2 pounds ground bison

1 tablespoon thyme

½ teaspoon sea salt

1 orange, juiced (about ½ cup)

¼ cup coconut aminos

Instructions
  1. Heat half of the cooking fat in the bottom of a skillet on medium heat. When the fat is melted and the pan is hot, add the onion, and cook, stirring, for 8 minutes, or until translucent. Add the garlic and ginger and cook, stirring, for a minute, just until fragrant. Remove from heat and place onion mixture into a bowl. Set aside to cool for a few minutes.
  2. When the onion mixture has cooled, add it to a large bowl with the ground bison, thyme, and salt.

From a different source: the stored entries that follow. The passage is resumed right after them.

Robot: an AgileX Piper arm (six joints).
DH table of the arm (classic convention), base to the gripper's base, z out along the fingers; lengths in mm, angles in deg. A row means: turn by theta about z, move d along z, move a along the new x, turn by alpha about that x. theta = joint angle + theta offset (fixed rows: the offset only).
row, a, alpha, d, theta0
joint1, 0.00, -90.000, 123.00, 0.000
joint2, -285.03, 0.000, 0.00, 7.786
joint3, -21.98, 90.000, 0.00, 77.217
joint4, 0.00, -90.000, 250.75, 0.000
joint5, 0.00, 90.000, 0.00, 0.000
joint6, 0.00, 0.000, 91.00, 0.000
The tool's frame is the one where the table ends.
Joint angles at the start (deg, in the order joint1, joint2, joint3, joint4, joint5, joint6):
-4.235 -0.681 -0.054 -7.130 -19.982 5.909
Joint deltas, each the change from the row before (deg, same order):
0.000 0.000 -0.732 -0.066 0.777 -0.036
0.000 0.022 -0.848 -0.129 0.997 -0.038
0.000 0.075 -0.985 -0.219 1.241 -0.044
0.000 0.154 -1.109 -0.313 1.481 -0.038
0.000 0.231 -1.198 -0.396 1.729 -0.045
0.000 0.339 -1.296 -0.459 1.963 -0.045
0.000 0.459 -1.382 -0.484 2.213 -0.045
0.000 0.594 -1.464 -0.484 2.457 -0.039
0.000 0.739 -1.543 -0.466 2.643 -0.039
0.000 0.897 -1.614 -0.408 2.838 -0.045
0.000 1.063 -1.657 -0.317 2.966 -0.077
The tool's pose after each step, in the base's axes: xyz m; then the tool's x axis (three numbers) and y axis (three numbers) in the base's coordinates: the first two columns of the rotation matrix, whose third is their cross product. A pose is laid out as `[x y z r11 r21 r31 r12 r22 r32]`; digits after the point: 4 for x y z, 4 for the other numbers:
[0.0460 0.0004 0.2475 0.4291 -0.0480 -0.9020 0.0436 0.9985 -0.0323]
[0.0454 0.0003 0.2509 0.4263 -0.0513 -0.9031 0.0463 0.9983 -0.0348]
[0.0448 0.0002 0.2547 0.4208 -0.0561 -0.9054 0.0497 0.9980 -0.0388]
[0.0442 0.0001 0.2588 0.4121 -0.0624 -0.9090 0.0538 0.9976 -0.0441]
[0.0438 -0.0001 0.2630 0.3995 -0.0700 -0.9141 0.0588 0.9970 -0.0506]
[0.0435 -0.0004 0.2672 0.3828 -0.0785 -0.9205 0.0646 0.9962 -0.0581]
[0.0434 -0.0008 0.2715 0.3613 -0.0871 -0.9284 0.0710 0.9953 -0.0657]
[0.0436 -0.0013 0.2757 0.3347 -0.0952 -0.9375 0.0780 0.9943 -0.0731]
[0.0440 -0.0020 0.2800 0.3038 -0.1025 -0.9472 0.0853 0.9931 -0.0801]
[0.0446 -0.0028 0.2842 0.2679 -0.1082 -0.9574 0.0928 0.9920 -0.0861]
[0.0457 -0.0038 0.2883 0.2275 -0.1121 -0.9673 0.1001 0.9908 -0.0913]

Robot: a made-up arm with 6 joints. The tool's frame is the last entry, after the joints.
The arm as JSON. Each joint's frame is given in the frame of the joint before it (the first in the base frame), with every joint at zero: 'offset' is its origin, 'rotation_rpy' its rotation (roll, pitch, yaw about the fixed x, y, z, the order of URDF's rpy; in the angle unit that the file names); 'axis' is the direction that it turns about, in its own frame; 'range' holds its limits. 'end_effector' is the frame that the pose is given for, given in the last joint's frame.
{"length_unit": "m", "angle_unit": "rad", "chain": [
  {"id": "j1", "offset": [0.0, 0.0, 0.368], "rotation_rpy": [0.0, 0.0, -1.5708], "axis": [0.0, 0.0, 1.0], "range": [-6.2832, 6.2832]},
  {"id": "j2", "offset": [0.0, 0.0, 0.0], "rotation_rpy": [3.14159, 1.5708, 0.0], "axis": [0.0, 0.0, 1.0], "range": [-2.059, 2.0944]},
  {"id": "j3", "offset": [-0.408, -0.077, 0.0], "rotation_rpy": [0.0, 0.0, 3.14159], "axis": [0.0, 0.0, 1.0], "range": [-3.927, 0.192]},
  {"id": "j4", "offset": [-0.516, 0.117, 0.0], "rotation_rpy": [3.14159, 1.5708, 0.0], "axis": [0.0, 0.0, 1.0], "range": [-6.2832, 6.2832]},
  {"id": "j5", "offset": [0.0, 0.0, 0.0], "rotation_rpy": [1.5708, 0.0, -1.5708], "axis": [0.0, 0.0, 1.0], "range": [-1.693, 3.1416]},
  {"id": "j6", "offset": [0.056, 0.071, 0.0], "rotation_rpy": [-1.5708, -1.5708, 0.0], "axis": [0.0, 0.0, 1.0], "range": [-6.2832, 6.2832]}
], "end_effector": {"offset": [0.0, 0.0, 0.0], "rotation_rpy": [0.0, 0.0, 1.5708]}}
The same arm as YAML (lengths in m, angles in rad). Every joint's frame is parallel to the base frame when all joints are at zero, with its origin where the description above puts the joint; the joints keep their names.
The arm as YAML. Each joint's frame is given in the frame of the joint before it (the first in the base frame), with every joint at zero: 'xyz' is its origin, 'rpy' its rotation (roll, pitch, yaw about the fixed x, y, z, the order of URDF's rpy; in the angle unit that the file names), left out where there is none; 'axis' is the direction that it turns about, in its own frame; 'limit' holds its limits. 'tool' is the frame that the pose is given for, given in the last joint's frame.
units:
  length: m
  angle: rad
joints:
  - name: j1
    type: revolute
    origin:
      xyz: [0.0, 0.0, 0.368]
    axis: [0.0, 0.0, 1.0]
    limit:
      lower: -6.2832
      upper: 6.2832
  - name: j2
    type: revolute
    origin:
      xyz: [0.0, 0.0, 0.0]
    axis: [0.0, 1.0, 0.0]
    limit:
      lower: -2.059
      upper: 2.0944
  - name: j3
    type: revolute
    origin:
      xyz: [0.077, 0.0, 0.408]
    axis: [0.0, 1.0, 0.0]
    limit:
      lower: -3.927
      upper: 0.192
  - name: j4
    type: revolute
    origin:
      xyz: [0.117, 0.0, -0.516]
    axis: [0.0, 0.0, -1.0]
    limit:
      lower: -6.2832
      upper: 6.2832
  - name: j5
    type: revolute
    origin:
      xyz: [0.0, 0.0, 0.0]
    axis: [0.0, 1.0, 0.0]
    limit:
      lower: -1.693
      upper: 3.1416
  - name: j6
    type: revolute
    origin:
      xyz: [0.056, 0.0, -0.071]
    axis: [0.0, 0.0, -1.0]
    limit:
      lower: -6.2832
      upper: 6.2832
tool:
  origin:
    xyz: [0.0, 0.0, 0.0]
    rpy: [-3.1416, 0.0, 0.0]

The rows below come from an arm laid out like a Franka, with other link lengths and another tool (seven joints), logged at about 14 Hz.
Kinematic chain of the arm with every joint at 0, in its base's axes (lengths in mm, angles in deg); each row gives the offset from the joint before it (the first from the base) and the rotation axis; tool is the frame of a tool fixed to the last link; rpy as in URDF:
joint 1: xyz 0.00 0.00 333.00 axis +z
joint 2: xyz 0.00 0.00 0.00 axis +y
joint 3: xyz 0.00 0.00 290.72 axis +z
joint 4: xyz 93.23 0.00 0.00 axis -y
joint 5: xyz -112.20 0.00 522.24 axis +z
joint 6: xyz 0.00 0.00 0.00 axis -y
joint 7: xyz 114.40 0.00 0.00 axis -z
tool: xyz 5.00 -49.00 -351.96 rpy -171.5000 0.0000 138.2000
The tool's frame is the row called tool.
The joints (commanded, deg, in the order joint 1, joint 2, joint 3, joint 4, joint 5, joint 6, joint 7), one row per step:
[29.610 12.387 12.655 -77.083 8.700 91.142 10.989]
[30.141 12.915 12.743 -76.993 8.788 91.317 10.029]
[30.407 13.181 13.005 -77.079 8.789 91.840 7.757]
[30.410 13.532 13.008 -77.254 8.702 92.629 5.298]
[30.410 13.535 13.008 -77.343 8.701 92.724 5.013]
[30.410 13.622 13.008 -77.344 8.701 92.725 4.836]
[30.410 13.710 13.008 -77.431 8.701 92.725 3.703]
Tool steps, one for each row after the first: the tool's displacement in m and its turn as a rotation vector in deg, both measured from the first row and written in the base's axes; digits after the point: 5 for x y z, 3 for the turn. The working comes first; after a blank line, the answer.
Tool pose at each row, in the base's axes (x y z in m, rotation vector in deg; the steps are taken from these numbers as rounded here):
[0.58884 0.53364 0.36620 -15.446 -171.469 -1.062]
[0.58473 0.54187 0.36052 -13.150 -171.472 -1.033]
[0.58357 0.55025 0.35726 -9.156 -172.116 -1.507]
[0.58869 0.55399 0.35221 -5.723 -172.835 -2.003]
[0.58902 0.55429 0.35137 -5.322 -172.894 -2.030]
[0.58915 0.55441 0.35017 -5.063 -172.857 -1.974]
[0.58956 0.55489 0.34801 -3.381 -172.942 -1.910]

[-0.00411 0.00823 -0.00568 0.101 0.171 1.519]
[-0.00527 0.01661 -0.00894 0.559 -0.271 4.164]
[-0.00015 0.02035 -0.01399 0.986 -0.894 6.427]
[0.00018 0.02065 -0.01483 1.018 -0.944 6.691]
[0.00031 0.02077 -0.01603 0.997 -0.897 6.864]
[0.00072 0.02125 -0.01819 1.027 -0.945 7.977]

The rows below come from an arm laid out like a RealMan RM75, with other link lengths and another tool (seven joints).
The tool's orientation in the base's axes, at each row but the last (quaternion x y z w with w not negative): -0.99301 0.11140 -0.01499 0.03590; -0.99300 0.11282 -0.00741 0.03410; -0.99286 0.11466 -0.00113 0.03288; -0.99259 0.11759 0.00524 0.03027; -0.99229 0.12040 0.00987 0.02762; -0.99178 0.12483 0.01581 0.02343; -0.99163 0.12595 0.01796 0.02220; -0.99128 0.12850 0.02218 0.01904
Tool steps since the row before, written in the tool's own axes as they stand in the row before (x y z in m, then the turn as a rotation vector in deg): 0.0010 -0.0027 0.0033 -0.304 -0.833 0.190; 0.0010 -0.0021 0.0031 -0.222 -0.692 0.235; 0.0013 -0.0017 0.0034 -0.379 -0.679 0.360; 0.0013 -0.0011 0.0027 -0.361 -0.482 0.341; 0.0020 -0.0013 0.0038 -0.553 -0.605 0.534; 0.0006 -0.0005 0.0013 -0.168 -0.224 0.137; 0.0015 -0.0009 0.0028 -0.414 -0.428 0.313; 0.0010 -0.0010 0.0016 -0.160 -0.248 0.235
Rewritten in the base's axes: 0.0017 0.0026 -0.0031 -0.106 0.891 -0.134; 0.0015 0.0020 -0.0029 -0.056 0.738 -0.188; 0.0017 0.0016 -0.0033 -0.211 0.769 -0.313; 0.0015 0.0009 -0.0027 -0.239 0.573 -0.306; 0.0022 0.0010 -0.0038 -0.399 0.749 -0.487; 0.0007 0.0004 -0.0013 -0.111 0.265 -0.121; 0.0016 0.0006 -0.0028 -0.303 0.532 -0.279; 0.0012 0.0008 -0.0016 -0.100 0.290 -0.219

Gently mix with your hands until everything is well incorporated. Form into 1-1/2″ meatballs (about 20 total).
  3. Place the rest of the cooking fat in the bottom of the skillet you used for the onions on medium heat. When the fat is melted and the pan is hot, add the meatballs. Brown for three minutes on one side, flip, and add the orange juice and coconut aminos. Cook, covered, for 10 minutes, or until cooked throughout. Remove from pan and set aside.
  4. Leave the remaining juices in the pan and turn up to medium-high heat. Let the sauce reduce about ½, about 5-10 minutes.
  5. Serve on a bed of crispy sweet potato noodles and glazed with sauce and fresh thyme.
Crispy Sweet Potato Noodles
Prep Time 20 mins
Cook Time 30 mins
Total Time 50 mins
Serves 2
Ingredients

1 large sweet potato, peeled

2 tablespoons solid cooking fat

¼ teaspoon sea salt

Vegetable peeler or spiralizer

Instructions
  1. Using a vegetable peeler, peel the sweet potato into long, flat ribbons. Alternately, you could spiralize it with a vegetable spiralizer.
  2. Heat half of the solid cooking fat in the bottom of a wok or skillet on medium-high heat. When the fat has melted and the pan is hot, add half of the sweet potatoes. Let them cook, stirring, for about 10 minutes, being sure not to stir them too often to ensure that they brown on the bottoms.
  3. Add the other half of the solid cooking fat and repeat with the second batch of noodles.